Insiders say that the customer was involved in one or more of the privately placed parts of the offering and immediately recognized the significance of what he received and contacted Deutsche Bank, who then notified Goldman Sachs and GMAC. The banks collectively resolved to delay the transaction and also informed the SEC of the violation.
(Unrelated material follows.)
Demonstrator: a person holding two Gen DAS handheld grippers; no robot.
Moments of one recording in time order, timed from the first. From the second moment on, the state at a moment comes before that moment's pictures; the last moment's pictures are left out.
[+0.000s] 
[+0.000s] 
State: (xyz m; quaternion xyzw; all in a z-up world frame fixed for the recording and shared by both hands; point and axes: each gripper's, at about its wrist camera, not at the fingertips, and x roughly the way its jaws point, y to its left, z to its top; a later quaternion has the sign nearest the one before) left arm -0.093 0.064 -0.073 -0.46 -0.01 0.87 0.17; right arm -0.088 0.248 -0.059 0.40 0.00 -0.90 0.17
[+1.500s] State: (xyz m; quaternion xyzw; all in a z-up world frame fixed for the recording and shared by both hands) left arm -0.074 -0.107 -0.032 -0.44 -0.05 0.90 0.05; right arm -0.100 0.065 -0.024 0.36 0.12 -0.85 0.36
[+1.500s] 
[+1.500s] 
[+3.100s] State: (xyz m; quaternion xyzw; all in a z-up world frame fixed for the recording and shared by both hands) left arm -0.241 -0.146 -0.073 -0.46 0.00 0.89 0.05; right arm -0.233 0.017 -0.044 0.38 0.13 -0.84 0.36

For many market players the incident brought to mind the pulling of a $1.37 billion CMBS from Lehman Brothers and UBS Warburg in late March of 2000. In that instance, the deal was removed from the market and delayed more than a month after Warburg executive Brian Harris spoke about the transaction at length, on the record, to Mortgage-Backed Securities Letter, a precursor to ASR (see MBSL 3/27/00 and MBSL 4/03/00). At that time, lawyers for the co-leads were concerned that Harris' statements - which included comments comparing the relative value of the deal to other deals in the market - might be construed as violating SEC laws.

While the current GMAC situation is different, market analysts contend that examining the ramifications of the earlier situation might be a good gauge to determine the length of time that the GMAC deal would be delayed before re-entering the market. "The LB/UBS incident would probably be the best gauge of how long the safety precautions measures would take before this deal goes forward," said a CMBS analyst. "And it is a significant period of time, probably at least 60 calendar days. And then the underwriter has to update all disclosure documents, including the red. It's the updating process that is the problem."
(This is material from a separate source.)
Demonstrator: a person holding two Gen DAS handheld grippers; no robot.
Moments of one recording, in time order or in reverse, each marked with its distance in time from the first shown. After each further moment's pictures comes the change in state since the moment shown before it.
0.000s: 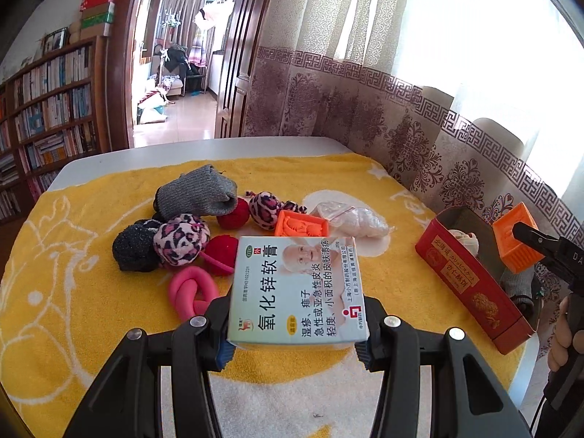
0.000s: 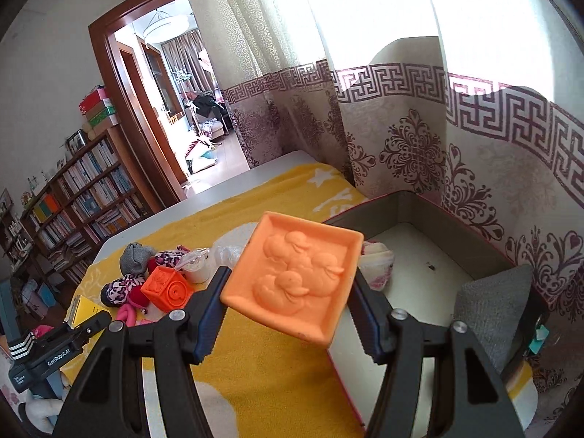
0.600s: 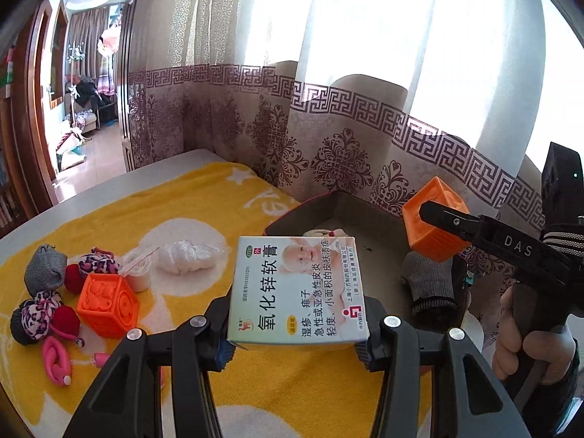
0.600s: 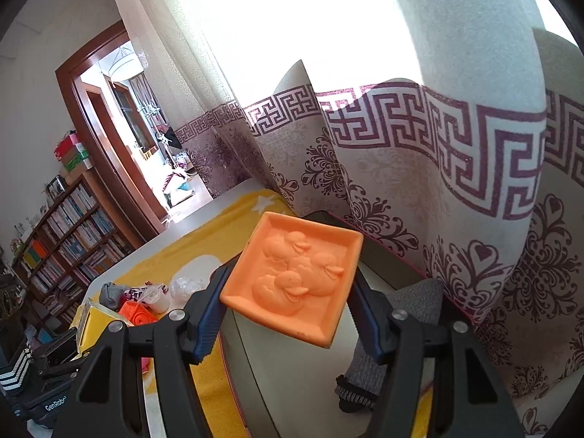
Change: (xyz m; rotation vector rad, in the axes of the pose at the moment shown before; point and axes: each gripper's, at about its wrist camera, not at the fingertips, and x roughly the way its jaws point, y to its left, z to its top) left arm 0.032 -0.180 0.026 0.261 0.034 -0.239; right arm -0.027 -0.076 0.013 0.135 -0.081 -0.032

The cancellation and subsequent revival of a deal is a time-consuming matter: Not only are there two sets of remittance reports on all of the loans - which changes the principal factors of the transaction - but rating agencies are liable to revisit the deal. Moreover, the underwriter usually has to recalculate every number on the transaction as well as rewrite the registration and marketing materials.

Furthermore, if an underwriter proceeds with an offering under these circumstances, it gives a free right to all of the initial holders of the security to litigate, should the performance of the bonds disappoint.

"This all takes a lot of time and money," the analyst said. "GMAC can't get this deal done in 2001."

Pent-up demand?

Some market participants suggested that the removal of the GMAC deal and the recent heavy buying of multifamily-concentrated deals by the Agencies could cause CMBS spreads to tighten. After all, the shortage of AAA's has been an issue since Sept. 11, but the situation has been exacerbated by the high multifamily components of two recently priced deals, the $1.035 billion JPMCCMS 01-C1 and the $958.65 million FUNBCM 01-C4.

The JPMorgan deal was 32% multifamily, which meant the triple-A's were not even offered to investors. The FUNB was 34% multifamily, so it is likely that the triple-A's were also bought up by an Agency and hence not widely available. So with two weeks left there are only four fixed-rate conduit deals left for investors to buy triple-A's: CSFB, JPMorgan/CIBC, a Salomon Smith Barney conduit and the TOP5 transaction.

This all points to a somewhat pent-up demand for triple-As, some sources said, but another CMBS strategist made the counterpoint, saying: "While the shortage of triple-A paper could tighten CMBS spreads slightly in the near-term, we don't expect a significant move, as in the last two weeks of the year the market will see four more fixed-rate transactions and CMBS investors have alternative debt products available.

"Specifically, we continue to have a neutral recommendation on triple-A CMBS spreads, given where they price relative to Agencies and swaps."

Another analyst was in agreement, adding that if there was such a pent-up demand, the CMBS basis would be narrowing sharply, and it is not. "We could see a narrowing of spreads, but that's attributed to an improvement in swaps. Not only that, but we are awash in deals. So I am skeptical that the narrowing of spreads is anything other than a swaps-related phenomenon."

Still, last week's FUNB deal certainly benefited from the changed market landscape following the removal of the GMAC deal: all tranches tightened at launch (see story p.15).